> [Your assignment]
Within the entries below, find the portion that opens with the line containing "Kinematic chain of" and closes with the line containing "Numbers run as". Retype that portion exactly and only.
▼
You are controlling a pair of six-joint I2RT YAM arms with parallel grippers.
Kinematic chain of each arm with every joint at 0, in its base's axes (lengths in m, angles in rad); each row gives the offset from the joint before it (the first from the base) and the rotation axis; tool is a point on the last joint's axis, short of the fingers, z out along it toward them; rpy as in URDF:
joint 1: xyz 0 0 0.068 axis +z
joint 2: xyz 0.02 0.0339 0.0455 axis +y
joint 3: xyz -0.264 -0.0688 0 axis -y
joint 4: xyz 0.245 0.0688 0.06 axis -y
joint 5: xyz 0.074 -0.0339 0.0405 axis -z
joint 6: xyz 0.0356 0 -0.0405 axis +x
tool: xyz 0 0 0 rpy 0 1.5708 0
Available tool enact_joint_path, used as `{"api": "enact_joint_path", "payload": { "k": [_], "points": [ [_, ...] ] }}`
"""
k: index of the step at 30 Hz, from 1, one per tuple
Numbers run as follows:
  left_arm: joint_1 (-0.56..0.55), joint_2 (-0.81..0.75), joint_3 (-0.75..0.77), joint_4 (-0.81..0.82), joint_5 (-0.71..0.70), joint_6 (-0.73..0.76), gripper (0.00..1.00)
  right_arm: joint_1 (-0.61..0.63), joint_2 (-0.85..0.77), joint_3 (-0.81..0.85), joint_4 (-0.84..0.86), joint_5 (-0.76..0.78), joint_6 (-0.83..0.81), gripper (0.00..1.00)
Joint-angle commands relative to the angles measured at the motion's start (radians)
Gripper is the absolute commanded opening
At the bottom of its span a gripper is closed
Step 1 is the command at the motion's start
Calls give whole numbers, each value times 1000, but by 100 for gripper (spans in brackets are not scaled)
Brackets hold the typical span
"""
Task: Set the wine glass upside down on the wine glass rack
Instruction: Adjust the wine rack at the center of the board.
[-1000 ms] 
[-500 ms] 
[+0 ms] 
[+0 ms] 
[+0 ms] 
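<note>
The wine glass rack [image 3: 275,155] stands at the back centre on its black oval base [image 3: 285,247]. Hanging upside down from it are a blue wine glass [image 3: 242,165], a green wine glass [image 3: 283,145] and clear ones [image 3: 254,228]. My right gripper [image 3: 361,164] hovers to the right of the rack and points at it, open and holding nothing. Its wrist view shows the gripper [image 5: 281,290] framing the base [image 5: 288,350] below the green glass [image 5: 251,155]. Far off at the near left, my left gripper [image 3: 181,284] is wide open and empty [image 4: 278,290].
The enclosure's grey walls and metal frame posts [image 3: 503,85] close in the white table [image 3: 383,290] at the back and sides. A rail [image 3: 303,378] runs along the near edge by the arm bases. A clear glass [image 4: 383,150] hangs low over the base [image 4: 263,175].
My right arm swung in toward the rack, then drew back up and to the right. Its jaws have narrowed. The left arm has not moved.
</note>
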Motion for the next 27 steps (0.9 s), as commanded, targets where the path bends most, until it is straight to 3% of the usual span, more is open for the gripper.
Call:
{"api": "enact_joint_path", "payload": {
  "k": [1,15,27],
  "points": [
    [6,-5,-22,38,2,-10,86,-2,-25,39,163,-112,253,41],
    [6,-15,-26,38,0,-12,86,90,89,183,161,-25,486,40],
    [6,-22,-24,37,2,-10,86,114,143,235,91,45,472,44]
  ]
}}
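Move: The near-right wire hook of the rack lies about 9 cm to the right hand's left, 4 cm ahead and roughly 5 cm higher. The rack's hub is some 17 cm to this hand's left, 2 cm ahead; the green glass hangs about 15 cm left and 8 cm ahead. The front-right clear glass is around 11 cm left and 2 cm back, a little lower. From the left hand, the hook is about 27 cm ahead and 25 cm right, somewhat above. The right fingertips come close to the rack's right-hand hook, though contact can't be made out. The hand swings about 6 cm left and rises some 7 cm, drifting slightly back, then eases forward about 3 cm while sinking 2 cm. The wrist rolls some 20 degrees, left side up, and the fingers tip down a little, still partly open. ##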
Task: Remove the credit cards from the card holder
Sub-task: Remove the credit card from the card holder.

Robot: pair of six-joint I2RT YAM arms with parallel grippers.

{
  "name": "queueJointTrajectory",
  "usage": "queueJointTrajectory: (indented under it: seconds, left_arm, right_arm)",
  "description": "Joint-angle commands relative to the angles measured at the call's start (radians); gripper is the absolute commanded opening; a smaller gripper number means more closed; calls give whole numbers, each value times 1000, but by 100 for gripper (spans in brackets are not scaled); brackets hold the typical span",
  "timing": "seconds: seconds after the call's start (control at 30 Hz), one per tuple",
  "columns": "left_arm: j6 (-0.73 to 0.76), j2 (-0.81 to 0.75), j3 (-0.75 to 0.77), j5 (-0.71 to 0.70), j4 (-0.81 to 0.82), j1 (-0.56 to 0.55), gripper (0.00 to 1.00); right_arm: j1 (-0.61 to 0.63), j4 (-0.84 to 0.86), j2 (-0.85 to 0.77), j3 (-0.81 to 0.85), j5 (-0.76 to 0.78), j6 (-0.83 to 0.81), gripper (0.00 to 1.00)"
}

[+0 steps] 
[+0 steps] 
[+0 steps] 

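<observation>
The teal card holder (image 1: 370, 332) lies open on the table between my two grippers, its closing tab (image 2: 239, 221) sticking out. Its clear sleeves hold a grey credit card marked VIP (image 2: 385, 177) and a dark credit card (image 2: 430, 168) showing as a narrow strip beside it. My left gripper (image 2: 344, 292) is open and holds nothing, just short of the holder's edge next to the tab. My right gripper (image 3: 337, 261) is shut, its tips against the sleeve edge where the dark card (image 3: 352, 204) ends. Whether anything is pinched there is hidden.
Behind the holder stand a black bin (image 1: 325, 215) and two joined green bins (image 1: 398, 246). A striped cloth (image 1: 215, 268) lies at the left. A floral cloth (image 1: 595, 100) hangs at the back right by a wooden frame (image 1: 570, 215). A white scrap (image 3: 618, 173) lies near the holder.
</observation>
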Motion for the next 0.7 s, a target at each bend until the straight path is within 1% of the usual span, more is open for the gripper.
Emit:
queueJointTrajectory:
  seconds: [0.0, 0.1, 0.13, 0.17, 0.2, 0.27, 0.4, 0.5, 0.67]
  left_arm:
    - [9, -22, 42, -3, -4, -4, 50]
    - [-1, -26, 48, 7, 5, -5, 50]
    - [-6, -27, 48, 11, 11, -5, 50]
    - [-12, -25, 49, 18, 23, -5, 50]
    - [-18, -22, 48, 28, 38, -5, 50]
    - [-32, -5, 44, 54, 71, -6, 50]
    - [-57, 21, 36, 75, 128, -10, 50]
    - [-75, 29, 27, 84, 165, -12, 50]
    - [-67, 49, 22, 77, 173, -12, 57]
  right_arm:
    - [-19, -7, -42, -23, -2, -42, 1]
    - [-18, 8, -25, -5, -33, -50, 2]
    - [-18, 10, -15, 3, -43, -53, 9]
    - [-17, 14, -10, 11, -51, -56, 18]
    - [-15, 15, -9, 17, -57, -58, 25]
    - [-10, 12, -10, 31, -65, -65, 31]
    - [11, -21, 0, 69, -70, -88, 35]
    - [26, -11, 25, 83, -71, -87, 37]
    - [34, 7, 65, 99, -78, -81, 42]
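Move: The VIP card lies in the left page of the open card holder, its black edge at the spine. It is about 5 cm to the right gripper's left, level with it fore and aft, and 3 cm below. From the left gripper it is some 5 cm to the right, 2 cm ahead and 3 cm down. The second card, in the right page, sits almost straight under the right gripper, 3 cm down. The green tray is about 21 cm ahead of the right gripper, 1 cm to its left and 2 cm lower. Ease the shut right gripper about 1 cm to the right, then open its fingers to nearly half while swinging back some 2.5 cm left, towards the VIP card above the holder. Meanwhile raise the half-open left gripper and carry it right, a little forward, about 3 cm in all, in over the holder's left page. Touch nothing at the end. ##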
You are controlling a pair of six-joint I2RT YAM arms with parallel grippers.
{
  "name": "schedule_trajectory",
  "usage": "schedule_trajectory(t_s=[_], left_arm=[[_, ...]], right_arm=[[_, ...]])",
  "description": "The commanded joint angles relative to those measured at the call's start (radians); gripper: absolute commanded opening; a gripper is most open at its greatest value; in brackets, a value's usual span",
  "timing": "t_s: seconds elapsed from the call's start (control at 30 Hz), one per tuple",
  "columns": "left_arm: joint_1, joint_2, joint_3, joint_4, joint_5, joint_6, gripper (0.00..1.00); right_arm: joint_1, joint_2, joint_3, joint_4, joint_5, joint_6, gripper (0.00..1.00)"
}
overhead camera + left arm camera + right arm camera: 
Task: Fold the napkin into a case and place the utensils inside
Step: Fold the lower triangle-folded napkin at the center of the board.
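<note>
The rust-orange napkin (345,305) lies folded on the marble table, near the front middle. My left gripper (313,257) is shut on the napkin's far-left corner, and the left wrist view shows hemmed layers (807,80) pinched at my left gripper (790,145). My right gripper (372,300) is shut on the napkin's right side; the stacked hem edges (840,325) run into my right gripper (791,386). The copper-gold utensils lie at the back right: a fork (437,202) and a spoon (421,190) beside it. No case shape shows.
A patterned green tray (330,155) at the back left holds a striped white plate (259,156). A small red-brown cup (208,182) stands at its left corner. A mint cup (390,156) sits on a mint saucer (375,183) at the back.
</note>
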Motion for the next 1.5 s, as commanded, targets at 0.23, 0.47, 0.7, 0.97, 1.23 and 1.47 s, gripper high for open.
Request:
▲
> [Response]
Kinematic chain of each arm with every joint at 0, in its base's axes (lengths in m, angles in rad); each row gives the offset from the joint before it (the first from the base) and the rotation axis; tool is a point on the last joint's axis, short of the fingers, z out along it toward them; rpy as in URDF:
joint 1: xyz 0 0 0.068 axis +z
joint 2: xyz 0.02 0.0339 0.0455 axis +y
joint 3: xyz -0.264 -0.0688 0 axis -y
joint 4: xyz 0.245 0.0688 0.06 axis -y
joint 5: xyz 0.074 -0.0339 0.0405 axis -z
joint 6: xyz 0.0356 0 -0.0405 axis +x
tool: xyz 0 0 0 rpy 0 1.5708 0
Available tool enact_joint_path, used as `{"api": "enact_joint_path", "payload": { "k": [_], "points": [ [_, ...] ] }}`
"""
k: index of the step at 30 Hz, from 1, one per tuple
Numbers run as follows:

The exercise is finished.